INSTRUCTIONS FOR THE TASK: Write out the entire listing below exactly as it appears, minus any pictures.

* * * * *

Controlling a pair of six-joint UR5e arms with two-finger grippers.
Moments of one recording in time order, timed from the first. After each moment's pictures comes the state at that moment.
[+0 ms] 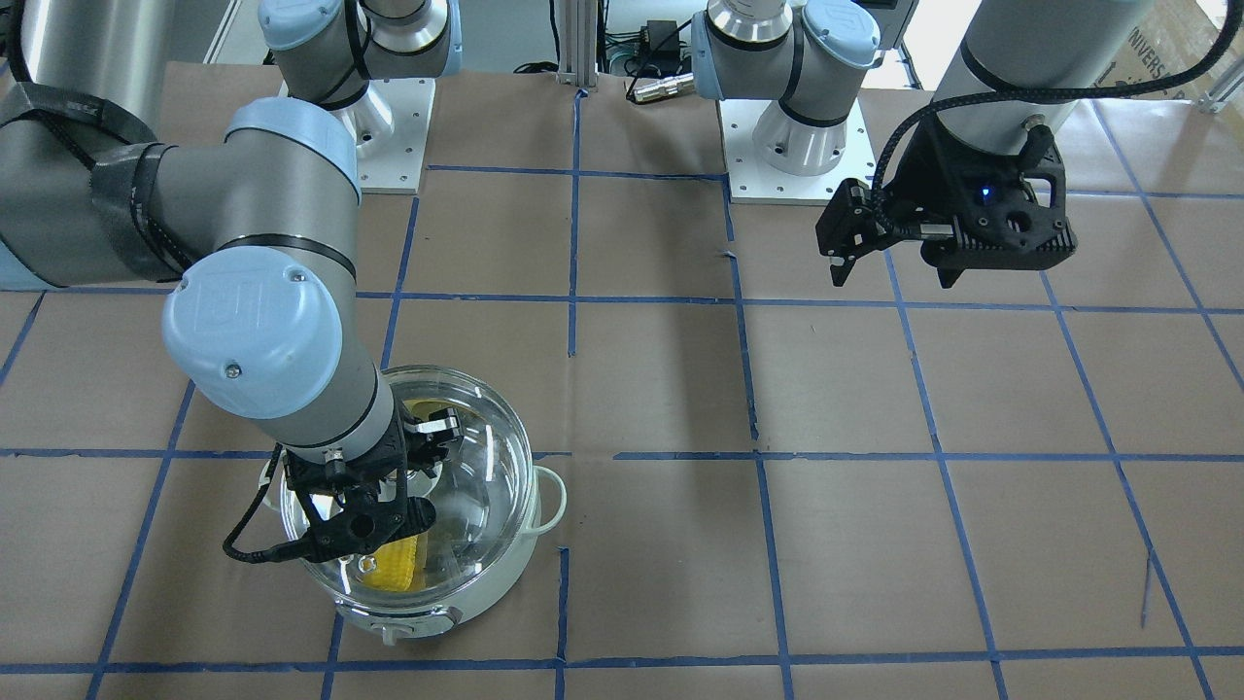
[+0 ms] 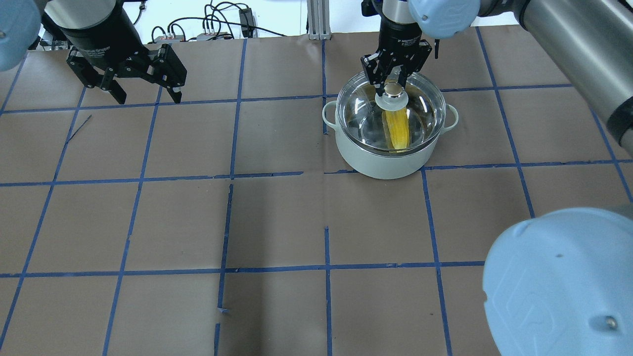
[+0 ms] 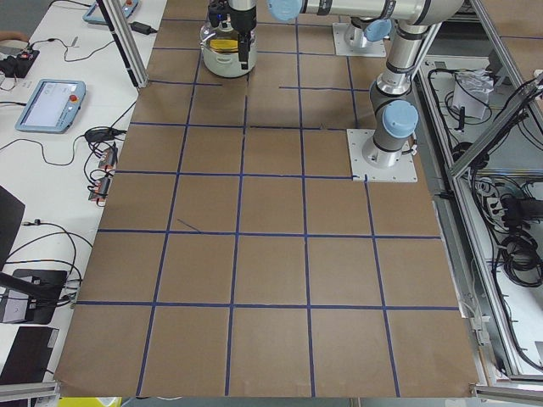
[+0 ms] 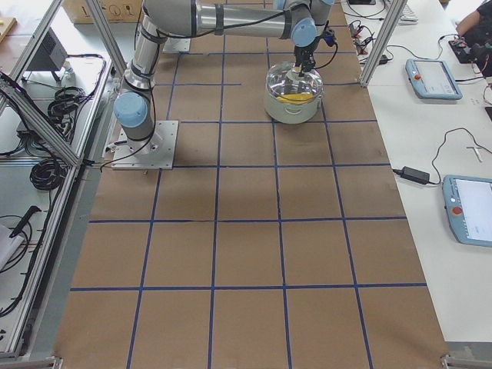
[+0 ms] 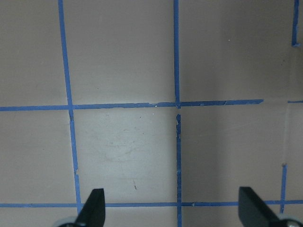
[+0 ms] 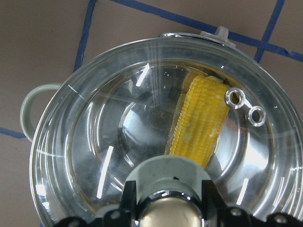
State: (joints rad) left arm -1.53 -1.65 -1.43 -1.62 1.60 0.06; right arm 1.70 -1.05 1.20 -1.62 -1.55 -0.18
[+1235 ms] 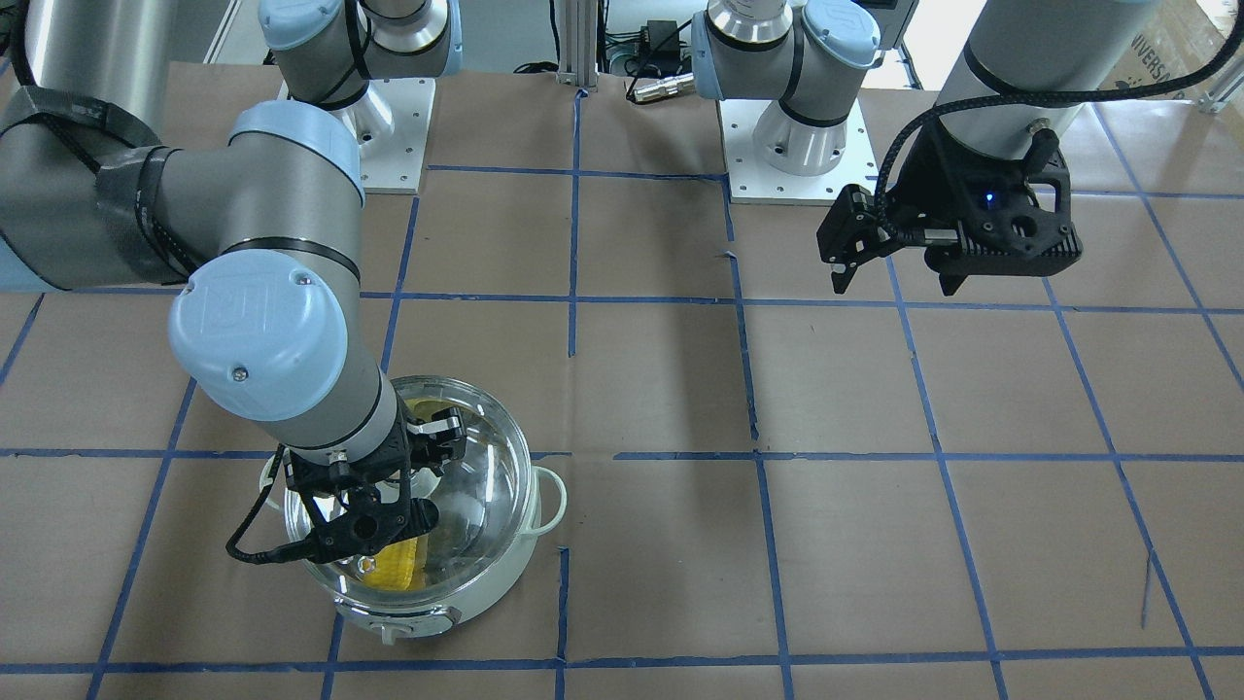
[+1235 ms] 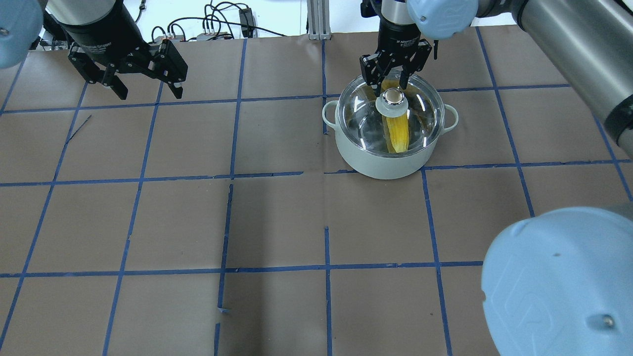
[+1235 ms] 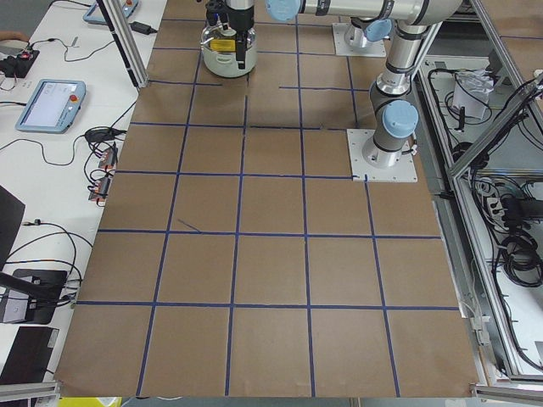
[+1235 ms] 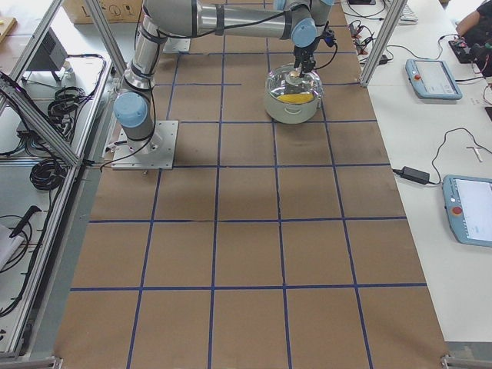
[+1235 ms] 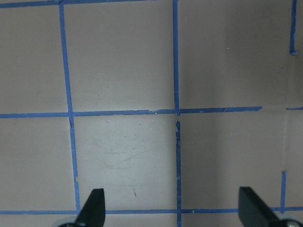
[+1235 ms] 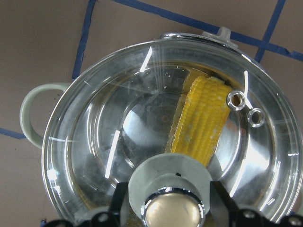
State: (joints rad) left arm -1.53 -1.66 -1.43 -1.61 1.60 0.06; right arm 1.70 -1.05 1.20 -1.62 -1.55 -0.17
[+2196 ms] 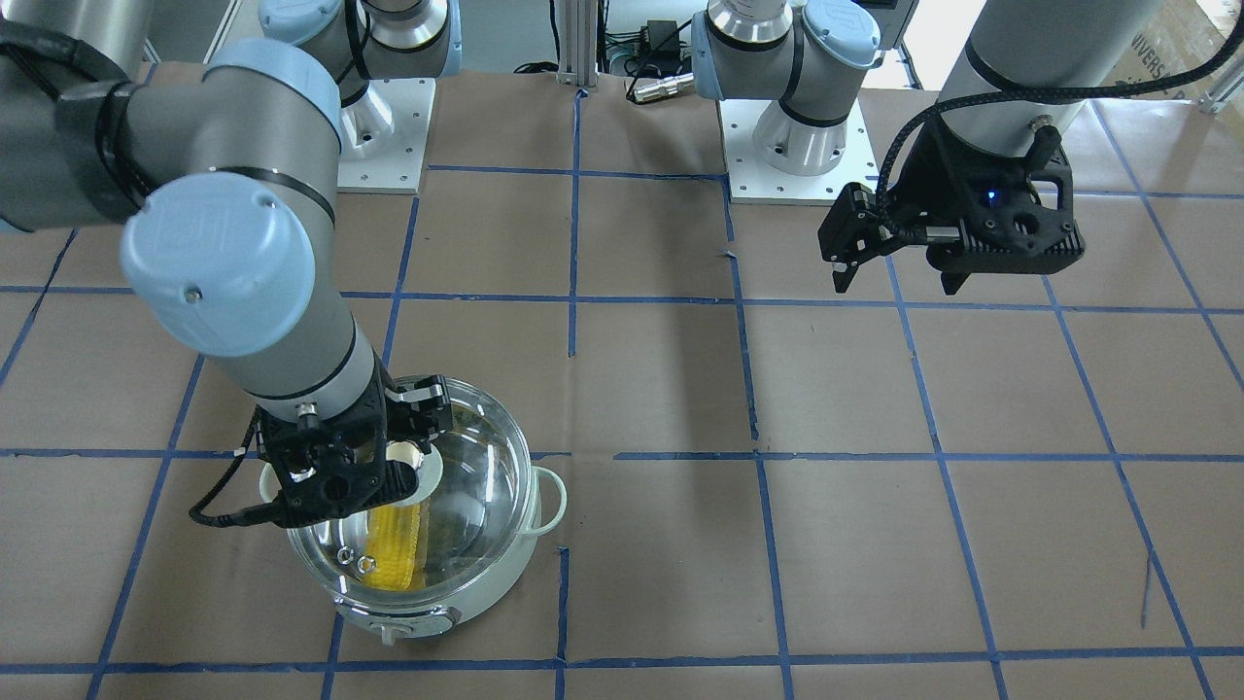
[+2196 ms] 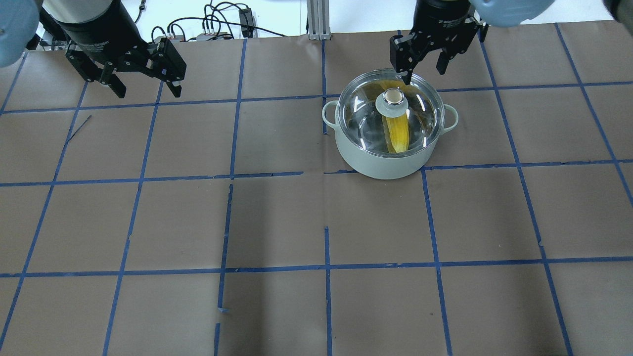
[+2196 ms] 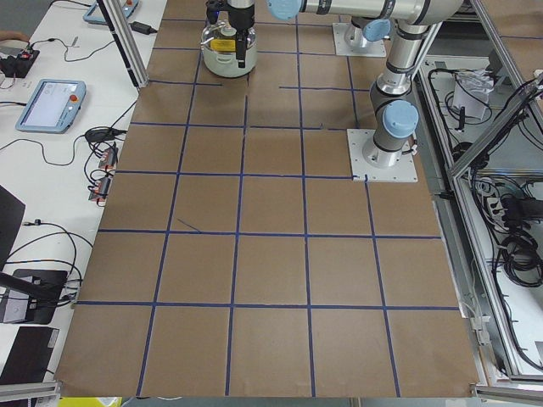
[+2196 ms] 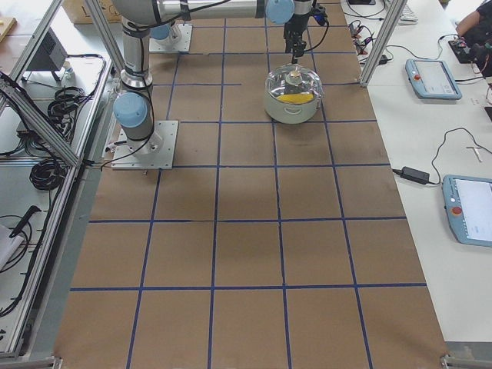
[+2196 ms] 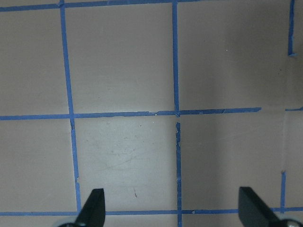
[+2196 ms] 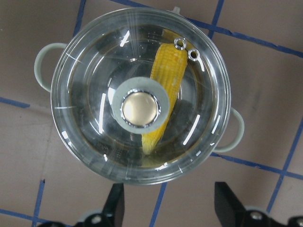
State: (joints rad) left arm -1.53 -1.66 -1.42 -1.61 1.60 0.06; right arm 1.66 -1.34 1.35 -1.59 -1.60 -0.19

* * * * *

WRITTEN SOLUTION:
Controlling a pair of six-joint UR5e arms with two-finger grippers.
Moments of one recording in time order, timed from the first. After each moment's pictures comes the state at that moment.
[+0 ms] 
[+0 ms] 
[+0 ms] 
[+0 ms] 
[+0 ms] 
[+0 ms] 
State: (joints rad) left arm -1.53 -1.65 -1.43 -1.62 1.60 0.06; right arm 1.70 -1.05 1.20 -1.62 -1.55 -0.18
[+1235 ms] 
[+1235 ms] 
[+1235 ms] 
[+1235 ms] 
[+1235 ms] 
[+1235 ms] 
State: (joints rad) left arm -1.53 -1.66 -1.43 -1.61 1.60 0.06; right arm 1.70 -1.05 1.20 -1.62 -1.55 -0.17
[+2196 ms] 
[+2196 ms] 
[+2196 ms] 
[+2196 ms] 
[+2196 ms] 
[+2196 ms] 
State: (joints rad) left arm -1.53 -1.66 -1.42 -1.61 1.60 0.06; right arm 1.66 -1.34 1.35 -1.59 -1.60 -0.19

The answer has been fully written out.